Guidelines from the American Heart Association, therefore, recommend against the use of NSAIDs in people with established heart disease.

However, in this study – led by Dr. Anne-Marie Schjerning Olsen from the Copenhagen University Hospital Gentofte, in Hellerup, Denmark – 34% of the 61,971 patients, all of whom had survived an MI, filled at least one prescription for an NSAID.

The study results “suggest that no safe treatment period exists.” The authors add:

Fewer than 3 days of NSAID use, together with dual antiplatelet therapy, was associated with a marked increase in the risk of bleeding.”

“These risks are of considerable public health concern, given the widespread use of NSAIDs,” the authors say.

Dr. Schjerning Olsen and her colleagues used nationwide administrative registries in Denmark for the years 2002 to 2011 to analyze patients aged 30 years or older admitted with a first-time heart attack and who were alive 30 days after discharge from hospital.

They determined subsequent treatment with aspirin, clopidogrel or other oral anticoagulants and their combinations, as well as ongoing concomitant NSAID use.

Compared with not having NSAID treatment, using the drugs – such as ibuprofen, diclofenac and naproxen – resulted in just over twice the risk of bleeding.

This extra risk was regardless of the antithrombotic treatment or type of NSAID used, and regardless of the duration of use.
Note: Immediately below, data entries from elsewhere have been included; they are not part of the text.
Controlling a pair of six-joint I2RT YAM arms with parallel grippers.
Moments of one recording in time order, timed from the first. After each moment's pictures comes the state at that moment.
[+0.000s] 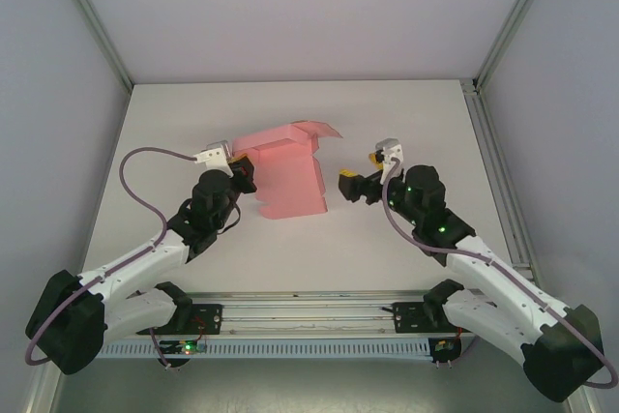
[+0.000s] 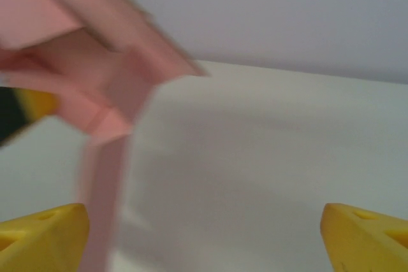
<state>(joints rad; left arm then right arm) -0.55 1.06 0.52 0.31 -0.27 -0.59 0.53 0.88 0.56 0.12 -0.20 0.23</state>
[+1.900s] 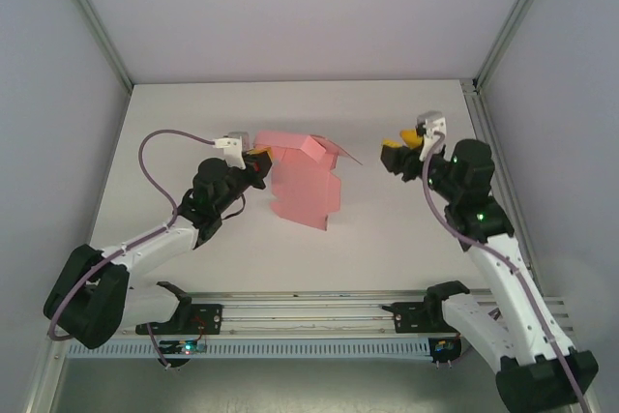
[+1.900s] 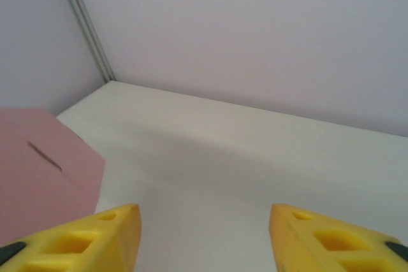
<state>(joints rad) -0.46 1.23 0.55 0.53 0.15 -0.46 0.19 0.86 0.84 -0.19 -0.41 0.09</state>
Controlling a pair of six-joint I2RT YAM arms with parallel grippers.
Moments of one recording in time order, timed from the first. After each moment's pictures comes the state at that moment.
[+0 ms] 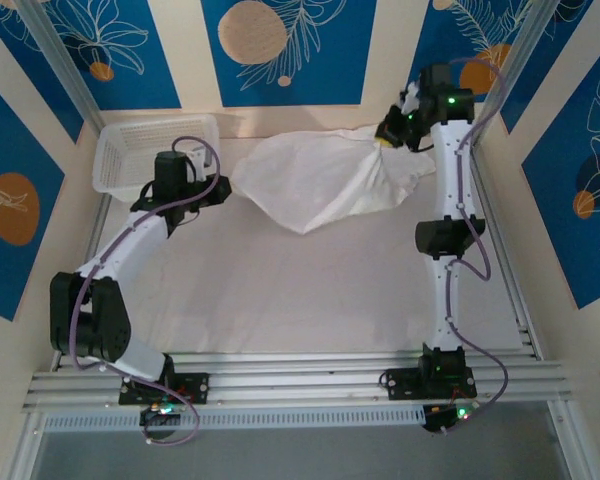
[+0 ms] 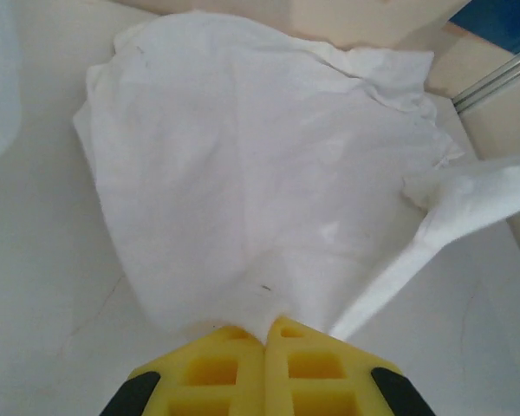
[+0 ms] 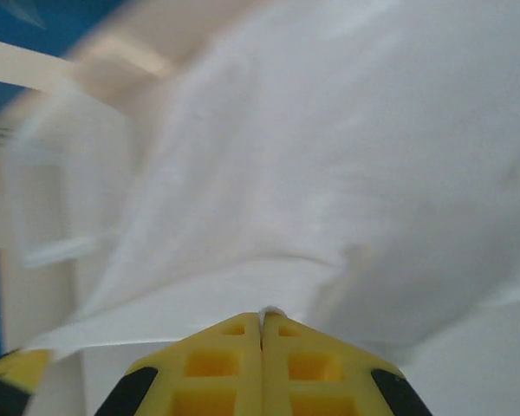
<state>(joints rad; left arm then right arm) -0.17 1.52 1.14 -0.20 0.40 -0.39 0.02 2.51 3.08 -1.64 -0.47 0.42</state>
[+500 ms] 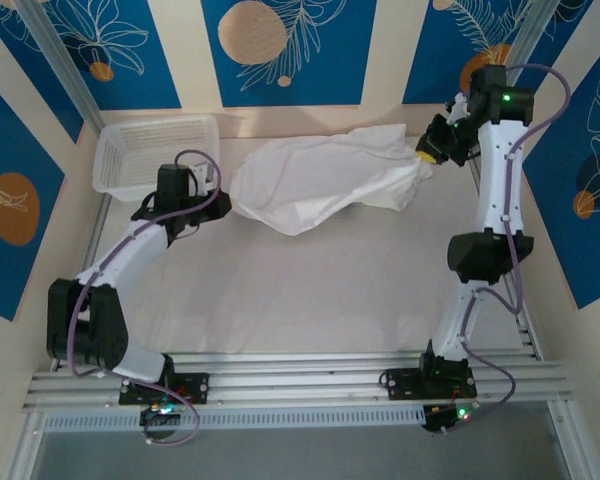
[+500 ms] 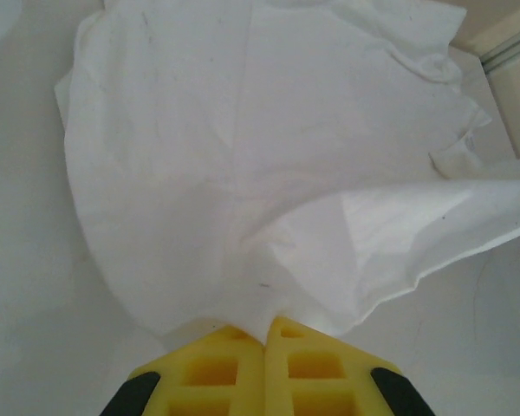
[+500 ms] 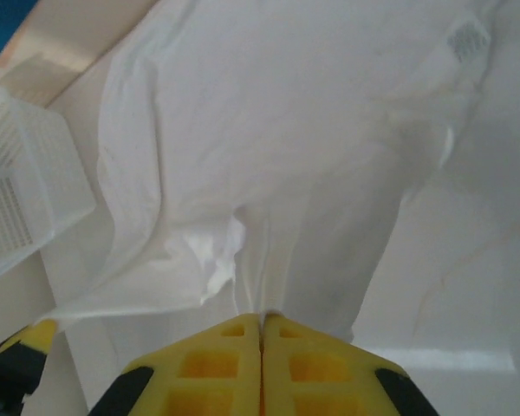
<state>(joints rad) -0.19 1.43 1.02 -0.27 0.39 -0.39 -0.10 1.99 2.47 -1.68 -0.44 0.38</state>
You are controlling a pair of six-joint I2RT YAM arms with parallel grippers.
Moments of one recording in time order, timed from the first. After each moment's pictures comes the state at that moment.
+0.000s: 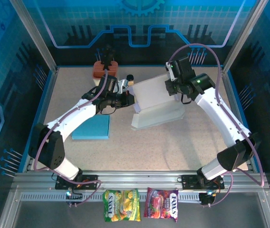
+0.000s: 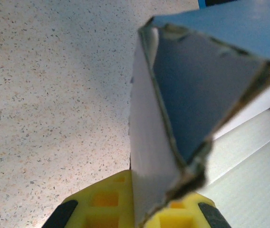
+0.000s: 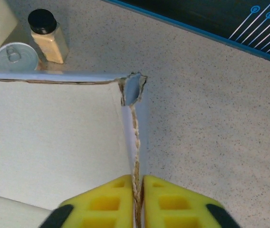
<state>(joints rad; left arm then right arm) -0.42 1.56 1.22 -0.38 0.50 -0.64 0.46 1.53 1.68 -1.00 0.25 0.05</state>
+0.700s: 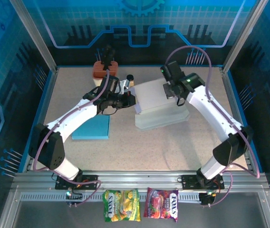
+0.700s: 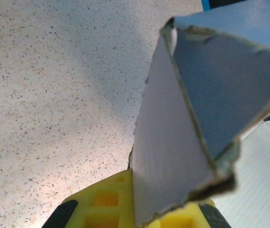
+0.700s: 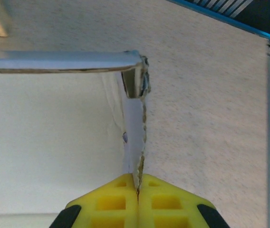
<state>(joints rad) -0.45 1.56 1.25 -0.41 0.46 -0.64 0.53 1.63 1.72 -1.12 0.51 0.19</state>
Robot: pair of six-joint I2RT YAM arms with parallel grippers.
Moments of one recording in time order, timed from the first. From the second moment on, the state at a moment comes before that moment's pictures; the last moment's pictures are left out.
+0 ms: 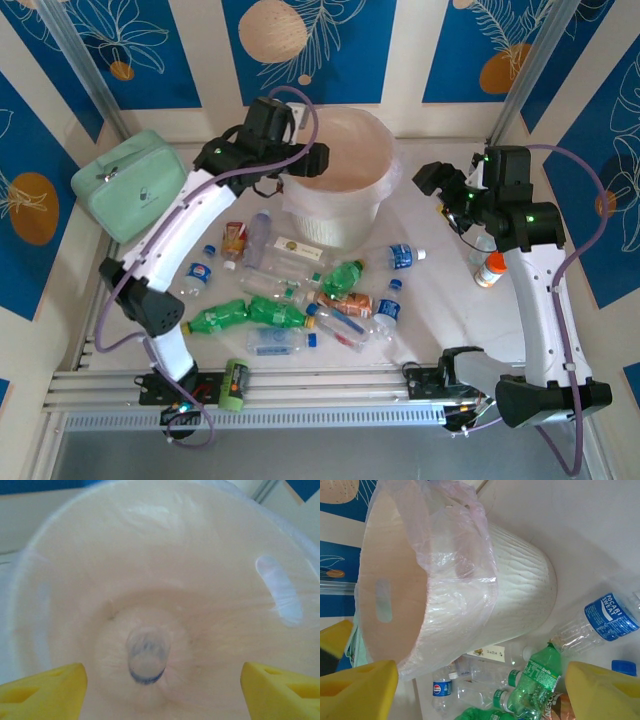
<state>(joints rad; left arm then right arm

The risk of cardiovascular events was also increased.

Over a median follow-up of 3.5 years, the number of deaths was 18,105 (29%). There was a total of 5,288 bleeding events (9% – 799 of which were fatal) and 18,568 cardiovascular events (30%).

The rate of bleeding in every 100 person-years was 4.2 events when patients had concomitant NSAID treatment, and 2.2 events without, which equated to an adjusted increased risk of 2.02 times.

A bleeding event was defined as hospital admission or death from a diagnosis of:

  • Intracranial bleeding
  • Gastrointestinal bleeding – bleeding ulcer, hematemesis (vomiting blood), melena (passing black, tarry stools), and “unspecified”
  • Bleeding from the respiratory or urinary tract
  • Anemia caused by bleeding.

The rate in every 100 person-years of cardiovascular events was 11.2 events for people with ongoing NSAID treatment, compared with 8.3 events for those without NSAID treatment, which equated to an adjusted figure of 1.4 times increased risk. Cardiovascular events were:

  • Cardiovascular death
  • Non-fatal recurrent heart attack
  • Ischemic stroke (caused by a blocked artery to the brain)
  • Transient ischemic attack (mini-stroke)
  • Systemic arterial emboli (clots that travel to distant arteries).

The authors conclude: “More research is needed to confirm these findings; however, physicians should exercise appropriate caution when prescribing NSAIDs for patients who have recently experienced MI.”

Fast facts about NSAIDs
  • At low doses, NSAIDs work as painkillers, and reduce inflammation at higher doses
  • Side effects associated with NSAIDs include dyspepsia, stomach ulcers and anemia
  • Over-the-counter NSAIDs should not be added to prescribed ones.

Learn more about NSAIDs

An editorial article giving comment on the study says the danger of NSAID use alongside antiplatelet therapies may be even greater in many countries such as the US.

The study tracked the risks from NSAIDs given by prescription, but the drugs “are widely available as over-the-counter medications, and physicians may be unaware whether their patients are taking NSAIDs,” the editorial notes.

While there are limitations to the study noted by both its authors and the commentators, the editorial article points to evidence that will be reported in the coming year from a large prospective, randomized study examining the cardiovascular safety of NSAIDs.

“However, until the results from PRECISION are available,” says the article, “practitioners would do well to advise patients with cardiovascular disease against all NSAID use (except low-dose aspirin), especially patients with a recent acute coronary syndrome.”